И все трое рассмеялись.

— Итак, — продолжал пианист, — подведем итоги. Ты, Мишель, — поэт, ты, Жак, — солдат, а я, Кэнсоннас, — музыкант, и это в то время, когда больше нет ни музыки, ни поэзии, ни армии! Да мы просто сборище глупцов! Но тем не менее наш обед удался и был крайне содержательным, особенно по части разговора. Теперь давайте перейдем к другим занятиям.

Стол был убран, задвинут обратно, и пианино вновь заняло свое почетное место.

Глава VIIIГДЕ РЕЧЬ ПОЙДЕТ О СТАРИННОЙ И СОВРЕМЕННОЙ МУЗЫКЕ И О ПРАКТИЧЕСКОМ ИСПОЛЬЗОВАНИИ НЕКОТОРЫХ ИНСТРУМЕНТОВ

— Наконец-то мы перейдем к музыке! — воскликнул Мишель.

— Только не надо современной, — сказал Жак, — эта музыка слишком сложна…

— Для понимания — да, для сочинения — нет, — ответил Кэнсоннас.

— Отчего же? — спросил Мишель.

— Объясняю, — продолжил Кэнсоннас, — готов подтвердить мои слова сногсшибательным примером.

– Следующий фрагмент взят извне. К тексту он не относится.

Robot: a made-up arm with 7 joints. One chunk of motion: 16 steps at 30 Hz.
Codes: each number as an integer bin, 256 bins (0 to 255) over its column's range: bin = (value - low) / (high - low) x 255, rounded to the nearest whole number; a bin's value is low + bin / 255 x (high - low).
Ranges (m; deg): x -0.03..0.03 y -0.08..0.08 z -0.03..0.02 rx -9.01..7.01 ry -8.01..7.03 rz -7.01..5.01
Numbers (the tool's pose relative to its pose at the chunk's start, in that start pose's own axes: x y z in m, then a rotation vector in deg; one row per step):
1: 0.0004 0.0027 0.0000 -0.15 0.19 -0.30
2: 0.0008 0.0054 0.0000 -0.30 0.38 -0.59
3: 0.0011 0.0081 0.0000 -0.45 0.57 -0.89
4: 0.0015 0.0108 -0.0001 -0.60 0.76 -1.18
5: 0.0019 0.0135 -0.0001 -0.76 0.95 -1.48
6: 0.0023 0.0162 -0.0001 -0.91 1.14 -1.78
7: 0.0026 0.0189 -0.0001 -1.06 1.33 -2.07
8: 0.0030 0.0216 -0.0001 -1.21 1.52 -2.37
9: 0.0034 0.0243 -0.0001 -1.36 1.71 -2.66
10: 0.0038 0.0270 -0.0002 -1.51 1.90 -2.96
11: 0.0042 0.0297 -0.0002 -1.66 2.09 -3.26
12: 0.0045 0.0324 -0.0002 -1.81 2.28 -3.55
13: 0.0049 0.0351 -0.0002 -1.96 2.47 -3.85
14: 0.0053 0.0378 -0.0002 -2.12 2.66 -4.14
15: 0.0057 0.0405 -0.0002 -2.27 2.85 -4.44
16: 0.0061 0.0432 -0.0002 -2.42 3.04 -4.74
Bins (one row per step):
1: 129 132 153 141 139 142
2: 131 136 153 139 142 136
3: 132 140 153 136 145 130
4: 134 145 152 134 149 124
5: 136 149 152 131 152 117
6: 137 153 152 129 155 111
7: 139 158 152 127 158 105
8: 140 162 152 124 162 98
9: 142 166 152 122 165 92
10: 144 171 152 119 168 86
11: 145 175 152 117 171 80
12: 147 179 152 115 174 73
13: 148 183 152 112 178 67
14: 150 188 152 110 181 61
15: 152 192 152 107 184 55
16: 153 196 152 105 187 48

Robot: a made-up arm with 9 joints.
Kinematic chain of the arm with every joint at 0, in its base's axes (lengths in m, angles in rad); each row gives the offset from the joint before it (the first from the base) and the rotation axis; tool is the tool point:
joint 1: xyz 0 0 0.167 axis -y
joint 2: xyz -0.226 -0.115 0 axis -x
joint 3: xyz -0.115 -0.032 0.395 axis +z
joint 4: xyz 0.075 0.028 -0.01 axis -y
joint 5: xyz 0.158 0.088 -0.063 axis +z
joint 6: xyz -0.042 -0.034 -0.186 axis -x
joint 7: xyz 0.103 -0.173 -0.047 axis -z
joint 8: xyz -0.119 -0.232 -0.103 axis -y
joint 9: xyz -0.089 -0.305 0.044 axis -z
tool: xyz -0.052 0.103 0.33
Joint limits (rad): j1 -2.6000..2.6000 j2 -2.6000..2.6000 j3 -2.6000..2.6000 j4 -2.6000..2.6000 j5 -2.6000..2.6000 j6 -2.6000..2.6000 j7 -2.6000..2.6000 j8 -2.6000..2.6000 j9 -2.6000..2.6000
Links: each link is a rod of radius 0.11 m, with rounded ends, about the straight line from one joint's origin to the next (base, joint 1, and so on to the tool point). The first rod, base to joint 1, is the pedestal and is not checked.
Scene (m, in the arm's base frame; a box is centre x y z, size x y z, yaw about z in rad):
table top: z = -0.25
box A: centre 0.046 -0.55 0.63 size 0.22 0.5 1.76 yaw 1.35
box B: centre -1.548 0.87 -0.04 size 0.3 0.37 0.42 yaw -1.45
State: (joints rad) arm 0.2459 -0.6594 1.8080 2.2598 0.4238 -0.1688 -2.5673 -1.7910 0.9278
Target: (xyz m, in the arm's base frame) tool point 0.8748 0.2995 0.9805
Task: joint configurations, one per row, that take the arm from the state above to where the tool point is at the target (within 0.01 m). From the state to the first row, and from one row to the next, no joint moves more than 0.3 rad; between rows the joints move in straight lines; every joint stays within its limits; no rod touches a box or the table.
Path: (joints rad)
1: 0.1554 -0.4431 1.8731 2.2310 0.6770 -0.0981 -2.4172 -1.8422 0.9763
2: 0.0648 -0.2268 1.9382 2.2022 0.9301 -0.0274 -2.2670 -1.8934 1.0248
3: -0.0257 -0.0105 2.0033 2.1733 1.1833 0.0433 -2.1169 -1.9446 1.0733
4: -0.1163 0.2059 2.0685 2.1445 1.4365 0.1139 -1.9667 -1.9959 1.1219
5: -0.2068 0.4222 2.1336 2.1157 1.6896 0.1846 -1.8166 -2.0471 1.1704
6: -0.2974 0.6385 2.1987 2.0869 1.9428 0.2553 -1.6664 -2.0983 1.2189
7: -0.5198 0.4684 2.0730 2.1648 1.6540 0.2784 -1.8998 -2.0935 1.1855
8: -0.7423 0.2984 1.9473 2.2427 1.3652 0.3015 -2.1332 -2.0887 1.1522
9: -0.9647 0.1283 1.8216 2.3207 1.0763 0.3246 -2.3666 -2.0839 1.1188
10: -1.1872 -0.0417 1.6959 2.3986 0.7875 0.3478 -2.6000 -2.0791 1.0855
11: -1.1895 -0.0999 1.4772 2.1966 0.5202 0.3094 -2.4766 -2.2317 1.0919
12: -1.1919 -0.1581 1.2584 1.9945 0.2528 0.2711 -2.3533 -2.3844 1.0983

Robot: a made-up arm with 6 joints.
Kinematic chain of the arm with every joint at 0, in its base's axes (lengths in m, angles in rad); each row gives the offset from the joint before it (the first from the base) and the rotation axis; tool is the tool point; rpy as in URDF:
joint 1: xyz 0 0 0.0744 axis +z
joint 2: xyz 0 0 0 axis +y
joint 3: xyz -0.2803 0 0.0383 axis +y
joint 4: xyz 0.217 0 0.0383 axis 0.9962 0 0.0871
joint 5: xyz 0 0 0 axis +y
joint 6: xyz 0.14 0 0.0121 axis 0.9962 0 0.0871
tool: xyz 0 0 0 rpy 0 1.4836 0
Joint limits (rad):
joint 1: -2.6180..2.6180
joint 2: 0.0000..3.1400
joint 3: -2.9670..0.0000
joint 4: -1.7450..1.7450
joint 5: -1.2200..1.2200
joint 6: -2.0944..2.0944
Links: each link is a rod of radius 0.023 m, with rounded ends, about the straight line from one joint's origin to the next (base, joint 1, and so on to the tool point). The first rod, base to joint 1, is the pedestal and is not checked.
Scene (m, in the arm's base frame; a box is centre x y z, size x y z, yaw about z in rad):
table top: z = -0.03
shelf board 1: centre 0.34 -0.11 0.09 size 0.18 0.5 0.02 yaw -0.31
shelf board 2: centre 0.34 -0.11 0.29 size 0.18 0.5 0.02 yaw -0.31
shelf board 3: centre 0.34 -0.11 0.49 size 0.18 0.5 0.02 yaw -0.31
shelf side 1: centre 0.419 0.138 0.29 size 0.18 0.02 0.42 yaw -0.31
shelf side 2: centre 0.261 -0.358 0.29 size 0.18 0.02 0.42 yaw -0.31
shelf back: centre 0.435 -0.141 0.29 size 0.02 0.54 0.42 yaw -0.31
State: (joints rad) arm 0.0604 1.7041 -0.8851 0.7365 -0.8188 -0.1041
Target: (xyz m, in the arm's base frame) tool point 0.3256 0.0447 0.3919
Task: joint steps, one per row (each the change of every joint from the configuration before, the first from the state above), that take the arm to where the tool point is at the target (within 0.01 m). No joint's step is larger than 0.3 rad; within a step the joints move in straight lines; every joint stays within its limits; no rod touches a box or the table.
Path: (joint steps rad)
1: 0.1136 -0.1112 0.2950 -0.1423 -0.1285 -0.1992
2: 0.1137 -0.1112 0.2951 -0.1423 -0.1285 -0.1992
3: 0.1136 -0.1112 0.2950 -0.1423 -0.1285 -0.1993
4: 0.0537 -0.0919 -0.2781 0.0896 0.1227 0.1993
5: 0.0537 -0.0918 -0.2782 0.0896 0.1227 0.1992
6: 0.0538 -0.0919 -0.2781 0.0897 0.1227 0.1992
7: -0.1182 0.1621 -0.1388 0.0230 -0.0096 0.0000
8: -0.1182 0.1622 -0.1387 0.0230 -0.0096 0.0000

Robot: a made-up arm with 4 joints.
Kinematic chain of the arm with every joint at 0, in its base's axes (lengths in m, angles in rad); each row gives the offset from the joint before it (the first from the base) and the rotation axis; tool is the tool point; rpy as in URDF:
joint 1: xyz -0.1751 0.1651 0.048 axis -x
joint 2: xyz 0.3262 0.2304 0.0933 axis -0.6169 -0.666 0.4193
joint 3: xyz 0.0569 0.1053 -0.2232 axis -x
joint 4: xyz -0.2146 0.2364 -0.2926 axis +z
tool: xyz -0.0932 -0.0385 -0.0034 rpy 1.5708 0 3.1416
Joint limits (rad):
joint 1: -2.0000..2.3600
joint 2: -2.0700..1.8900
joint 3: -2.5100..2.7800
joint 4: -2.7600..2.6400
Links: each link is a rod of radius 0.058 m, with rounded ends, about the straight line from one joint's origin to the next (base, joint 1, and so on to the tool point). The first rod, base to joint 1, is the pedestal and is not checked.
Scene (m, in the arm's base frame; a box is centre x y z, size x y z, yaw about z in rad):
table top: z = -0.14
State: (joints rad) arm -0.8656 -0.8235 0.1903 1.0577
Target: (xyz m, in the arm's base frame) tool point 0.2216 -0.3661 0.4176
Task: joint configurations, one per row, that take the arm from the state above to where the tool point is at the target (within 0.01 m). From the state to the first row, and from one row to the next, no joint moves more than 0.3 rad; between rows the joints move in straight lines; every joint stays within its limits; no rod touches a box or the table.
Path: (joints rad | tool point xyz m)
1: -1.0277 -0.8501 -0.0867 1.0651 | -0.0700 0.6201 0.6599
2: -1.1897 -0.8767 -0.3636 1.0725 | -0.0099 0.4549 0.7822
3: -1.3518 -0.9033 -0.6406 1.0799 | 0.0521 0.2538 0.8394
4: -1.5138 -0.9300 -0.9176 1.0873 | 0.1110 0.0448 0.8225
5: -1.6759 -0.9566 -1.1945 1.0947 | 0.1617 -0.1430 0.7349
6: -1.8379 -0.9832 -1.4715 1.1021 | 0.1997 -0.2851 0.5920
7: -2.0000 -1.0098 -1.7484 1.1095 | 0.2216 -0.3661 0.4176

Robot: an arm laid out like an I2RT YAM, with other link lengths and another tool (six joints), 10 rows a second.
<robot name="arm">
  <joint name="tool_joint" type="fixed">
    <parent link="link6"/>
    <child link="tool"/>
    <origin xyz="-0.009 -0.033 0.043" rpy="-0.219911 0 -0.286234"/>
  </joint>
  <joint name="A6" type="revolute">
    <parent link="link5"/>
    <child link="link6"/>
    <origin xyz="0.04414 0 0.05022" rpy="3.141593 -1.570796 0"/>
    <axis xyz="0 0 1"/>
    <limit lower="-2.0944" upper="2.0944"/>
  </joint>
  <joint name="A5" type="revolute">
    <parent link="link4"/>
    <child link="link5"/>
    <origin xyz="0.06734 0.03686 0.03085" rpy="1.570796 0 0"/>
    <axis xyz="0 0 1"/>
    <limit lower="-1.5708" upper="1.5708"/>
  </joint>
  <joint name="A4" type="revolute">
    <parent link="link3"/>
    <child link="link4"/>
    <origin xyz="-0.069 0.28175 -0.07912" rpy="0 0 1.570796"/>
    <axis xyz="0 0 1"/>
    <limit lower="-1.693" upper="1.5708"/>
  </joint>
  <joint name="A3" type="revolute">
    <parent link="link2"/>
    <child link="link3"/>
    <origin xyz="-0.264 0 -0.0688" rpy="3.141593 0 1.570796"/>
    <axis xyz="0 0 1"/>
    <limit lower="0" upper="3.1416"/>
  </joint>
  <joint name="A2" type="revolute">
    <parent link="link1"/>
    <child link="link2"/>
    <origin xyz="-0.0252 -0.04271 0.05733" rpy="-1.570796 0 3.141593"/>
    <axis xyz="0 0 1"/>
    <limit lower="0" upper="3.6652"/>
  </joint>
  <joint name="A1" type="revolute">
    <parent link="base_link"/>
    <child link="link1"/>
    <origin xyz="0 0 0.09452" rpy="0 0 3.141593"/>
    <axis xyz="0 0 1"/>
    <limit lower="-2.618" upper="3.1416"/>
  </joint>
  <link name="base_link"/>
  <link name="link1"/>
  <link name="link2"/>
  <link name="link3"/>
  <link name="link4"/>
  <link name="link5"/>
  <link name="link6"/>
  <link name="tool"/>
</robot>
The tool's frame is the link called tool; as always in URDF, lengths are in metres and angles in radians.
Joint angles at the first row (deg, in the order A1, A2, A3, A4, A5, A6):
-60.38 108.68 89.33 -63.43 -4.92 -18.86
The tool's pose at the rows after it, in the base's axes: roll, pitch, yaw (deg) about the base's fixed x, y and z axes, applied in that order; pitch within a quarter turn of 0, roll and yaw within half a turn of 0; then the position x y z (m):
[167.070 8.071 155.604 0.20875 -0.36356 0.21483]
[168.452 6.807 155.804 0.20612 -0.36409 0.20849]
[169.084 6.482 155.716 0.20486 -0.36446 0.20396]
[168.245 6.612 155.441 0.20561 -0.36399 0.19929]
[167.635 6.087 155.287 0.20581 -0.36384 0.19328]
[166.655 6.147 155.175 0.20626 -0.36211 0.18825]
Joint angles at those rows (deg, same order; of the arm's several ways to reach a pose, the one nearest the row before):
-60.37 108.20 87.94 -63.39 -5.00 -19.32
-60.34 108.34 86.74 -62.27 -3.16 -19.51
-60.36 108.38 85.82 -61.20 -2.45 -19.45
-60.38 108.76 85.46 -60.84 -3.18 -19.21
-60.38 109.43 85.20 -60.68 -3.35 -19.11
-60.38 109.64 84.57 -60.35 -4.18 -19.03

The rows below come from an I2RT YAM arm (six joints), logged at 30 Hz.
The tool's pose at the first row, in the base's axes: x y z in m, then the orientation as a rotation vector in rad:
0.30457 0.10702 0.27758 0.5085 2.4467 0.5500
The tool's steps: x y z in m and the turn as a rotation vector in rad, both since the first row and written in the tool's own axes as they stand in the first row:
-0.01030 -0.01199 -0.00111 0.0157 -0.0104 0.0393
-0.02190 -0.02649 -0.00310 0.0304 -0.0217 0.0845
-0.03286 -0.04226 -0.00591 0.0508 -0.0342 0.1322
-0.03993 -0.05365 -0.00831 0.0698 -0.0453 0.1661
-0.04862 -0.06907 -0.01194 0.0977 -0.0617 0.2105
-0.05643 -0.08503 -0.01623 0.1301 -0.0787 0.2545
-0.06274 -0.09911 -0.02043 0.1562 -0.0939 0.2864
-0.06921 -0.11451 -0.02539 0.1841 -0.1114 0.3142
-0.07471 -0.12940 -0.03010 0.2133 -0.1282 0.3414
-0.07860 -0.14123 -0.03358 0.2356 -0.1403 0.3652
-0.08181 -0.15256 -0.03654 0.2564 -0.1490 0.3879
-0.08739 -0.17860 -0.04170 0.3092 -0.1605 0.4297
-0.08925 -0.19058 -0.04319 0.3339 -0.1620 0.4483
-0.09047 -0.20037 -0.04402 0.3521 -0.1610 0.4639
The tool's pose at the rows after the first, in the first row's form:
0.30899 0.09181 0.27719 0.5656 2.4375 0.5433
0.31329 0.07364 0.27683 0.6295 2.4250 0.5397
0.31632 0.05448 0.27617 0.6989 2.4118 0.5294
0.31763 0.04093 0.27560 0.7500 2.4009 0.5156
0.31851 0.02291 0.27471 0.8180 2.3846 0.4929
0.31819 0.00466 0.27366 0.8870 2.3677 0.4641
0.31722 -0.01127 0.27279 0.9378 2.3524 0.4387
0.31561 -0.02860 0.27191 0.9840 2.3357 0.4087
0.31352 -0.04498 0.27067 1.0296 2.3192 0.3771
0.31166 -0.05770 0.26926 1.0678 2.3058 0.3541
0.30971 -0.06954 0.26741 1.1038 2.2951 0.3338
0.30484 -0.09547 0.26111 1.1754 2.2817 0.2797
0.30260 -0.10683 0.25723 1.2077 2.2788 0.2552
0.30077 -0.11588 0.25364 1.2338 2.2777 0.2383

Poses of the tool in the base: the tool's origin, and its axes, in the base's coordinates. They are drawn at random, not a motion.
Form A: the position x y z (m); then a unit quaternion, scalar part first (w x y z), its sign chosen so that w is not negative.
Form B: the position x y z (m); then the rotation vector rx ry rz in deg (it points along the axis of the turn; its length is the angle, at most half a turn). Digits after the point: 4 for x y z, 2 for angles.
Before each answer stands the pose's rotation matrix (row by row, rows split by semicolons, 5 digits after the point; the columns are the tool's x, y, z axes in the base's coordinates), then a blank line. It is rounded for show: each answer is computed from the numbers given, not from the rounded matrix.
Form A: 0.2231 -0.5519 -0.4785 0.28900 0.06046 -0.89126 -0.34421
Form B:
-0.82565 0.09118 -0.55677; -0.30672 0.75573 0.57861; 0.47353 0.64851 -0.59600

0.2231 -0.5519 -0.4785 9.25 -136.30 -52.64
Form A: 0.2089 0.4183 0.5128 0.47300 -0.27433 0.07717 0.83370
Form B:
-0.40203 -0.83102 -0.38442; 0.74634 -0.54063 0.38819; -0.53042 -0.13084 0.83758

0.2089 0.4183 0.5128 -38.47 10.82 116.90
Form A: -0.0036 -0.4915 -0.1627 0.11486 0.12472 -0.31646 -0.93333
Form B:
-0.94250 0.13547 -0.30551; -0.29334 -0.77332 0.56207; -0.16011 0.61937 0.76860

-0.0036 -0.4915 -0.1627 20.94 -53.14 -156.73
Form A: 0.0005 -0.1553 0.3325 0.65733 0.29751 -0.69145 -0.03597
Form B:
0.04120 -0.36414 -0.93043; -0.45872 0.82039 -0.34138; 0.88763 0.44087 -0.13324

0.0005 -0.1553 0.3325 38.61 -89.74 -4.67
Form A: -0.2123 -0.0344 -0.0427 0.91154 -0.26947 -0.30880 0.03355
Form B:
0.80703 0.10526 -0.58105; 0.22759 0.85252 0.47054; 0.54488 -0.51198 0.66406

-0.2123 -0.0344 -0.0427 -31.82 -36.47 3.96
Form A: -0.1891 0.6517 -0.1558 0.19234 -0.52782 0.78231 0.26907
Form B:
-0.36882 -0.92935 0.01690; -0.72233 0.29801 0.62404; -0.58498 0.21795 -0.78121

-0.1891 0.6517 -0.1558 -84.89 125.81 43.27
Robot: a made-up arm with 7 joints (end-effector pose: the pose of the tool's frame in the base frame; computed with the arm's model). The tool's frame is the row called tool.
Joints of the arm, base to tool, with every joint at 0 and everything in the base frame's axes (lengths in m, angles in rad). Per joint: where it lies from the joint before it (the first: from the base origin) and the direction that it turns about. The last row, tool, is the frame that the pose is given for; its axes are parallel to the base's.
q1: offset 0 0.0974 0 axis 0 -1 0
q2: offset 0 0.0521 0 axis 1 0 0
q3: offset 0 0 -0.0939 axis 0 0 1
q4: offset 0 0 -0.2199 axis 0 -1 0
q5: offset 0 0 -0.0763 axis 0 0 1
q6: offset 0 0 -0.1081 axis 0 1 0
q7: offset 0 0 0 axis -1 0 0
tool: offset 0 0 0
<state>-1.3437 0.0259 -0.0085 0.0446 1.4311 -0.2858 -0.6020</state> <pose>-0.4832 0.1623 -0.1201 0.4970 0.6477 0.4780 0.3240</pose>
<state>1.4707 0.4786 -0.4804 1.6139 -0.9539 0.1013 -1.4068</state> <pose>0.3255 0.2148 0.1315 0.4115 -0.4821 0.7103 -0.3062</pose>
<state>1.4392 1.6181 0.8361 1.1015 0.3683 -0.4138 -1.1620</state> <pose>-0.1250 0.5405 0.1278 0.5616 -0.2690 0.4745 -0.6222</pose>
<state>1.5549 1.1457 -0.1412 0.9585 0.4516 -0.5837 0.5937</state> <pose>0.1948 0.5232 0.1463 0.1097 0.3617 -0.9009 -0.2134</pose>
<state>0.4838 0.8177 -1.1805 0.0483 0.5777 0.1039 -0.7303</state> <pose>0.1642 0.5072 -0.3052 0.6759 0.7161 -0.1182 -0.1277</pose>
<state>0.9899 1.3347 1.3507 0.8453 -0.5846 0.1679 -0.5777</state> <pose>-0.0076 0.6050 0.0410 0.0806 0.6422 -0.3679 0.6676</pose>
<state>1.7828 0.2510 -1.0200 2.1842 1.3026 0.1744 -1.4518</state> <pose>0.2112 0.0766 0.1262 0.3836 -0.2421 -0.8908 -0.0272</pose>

Мишель, возьми на себя труд открыть пианино.

Молодой человек повиновался.

— Хорошо. Теперь садись на клавиши.

— Что? Ты хочешь…

— Садись, говорю тебе.

Мишель опустился на клавиши. Инструмент издал душераздирающие звуки.

— Знаешь ли ты, что ты сейчас делаешь? — спросил пианист.

— Понятия не имею.

— Сам того не ведая, ты создаешь современную музыку.

— Истинная правда! — подтвердил Жак.

— Это называется современным аккордом! Самое страшное, что нынешние досужие теоретики пытаются дать ему научное обоснование! Прежде лишь некоторым звукам дозволено было соединяться друг с другом. Но с тех самых пор, как их примирили, они больше не ссорятся между собой! Они слишком хорошо воспитаны!

— Но от этого они не стали менее неприятными, — проговорил Жак.

— Чего же ты хочешь, друг мой! Нас привела к подобной музыке сама логика вещей. В прошлом веке некий Рихард Вагнер, новоявленный пророк, которого не успели распять, сотворил музыку будущего, и мы до сих пор находимся под ее гнетом. В его время уже упразднили мелодию, он же посчитал возможным выставить за дверь и гармонию. Дом совсем опустел.

— Почти то же самое, — вставил Мишель, — что писать картины, не прибегая к рисунку и краскам.

— Именно так, — отозвался Кэнсоннас. — Ты говоришь о живописи, но это искусство родилось не во Франции. Оно пришло к нам из Италии и Германии, поэтому мне было бы не столь больно видеть, как его профанируют! Иное дело — музыка, она — наше кровное дитя…

— А я думал, — перебил его Жак, — что музыка родом из Италии!

— Ошибаешься, друг мой, до середины шестнадцатого века в Европе преобладала французская музыка; гугенот Гудимель[51] был учителем Палестрины,[52] а самые старые, самые наивные мелодии пришли к нам из Галлии.